▸ Brief:
The data is to be transcribed in full, with nothing missed.

*** Provided data Section Begins ***

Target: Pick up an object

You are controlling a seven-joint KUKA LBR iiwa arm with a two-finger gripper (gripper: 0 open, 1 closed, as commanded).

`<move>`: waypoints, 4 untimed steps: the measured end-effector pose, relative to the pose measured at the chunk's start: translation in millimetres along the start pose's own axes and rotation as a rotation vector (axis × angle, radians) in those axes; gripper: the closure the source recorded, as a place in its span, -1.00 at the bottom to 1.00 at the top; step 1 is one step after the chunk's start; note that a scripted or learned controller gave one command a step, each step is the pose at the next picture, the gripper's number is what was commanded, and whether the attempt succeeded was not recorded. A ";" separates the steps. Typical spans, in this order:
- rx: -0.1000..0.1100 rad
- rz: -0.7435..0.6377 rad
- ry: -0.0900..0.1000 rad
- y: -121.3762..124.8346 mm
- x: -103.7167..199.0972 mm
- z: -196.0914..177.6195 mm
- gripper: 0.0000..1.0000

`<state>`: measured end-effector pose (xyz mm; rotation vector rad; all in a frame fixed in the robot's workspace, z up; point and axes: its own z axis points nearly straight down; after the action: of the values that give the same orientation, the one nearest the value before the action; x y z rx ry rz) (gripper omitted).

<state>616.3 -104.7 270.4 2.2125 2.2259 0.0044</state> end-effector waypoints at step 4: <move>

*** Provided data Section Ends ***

▸ Output for this task:
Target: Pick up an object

You are controlling a seven-joint KUKA LBR iiwa arm with a two-finger gripper (gripper: 0 open, 1 closed, as commanded).

`<move>`: waypoints, 4 untimed steps: the measured end-effector pose, relative to the pose measured at the chunk's start: translation in millimetres along the start pose's own axes and rotation as a rotation vector (axis × angle, radians) in those axes; gripper: the closure the source recorded, as a place in its span, -1.00 at the bottom to 1.00 at the top; step 1 is one step after the chunk's start; note that a scripted or learned controller gave one command a step, each step is the pose at the next picture, the gripper's number is what was commanded, and whether the attempt succeeded was not recorded. A ";" separates the steps. Typical spans, in this order:
- rx: -0.1000..0.1100 rad
- rz: -0.7435..0.6377 rad
- ry: -0.0900..0.1000 rad
- y: -121.3762..124.8346 mm
- x: -103.7167..199.0972 mm
- z: -196.0914..177.6195 mm
- gripper: 0.0000..1.0000

`<state>`: measured end-effector pose (xyz mm; rotation vector rad; all in a frame fixed in the robot's workspace, z up; point and axes: its own z axis points nearly straight down; after the action: of the values that give the same orientation, the one nearest the value before the action; x y z rx ry rz) (gripper omitted).

<state>616.3 -104.7 270.4 2.2125 2.2259 0.0044</state> end-effector waypoints at step 4: <move>

No further output is expected for this exercise.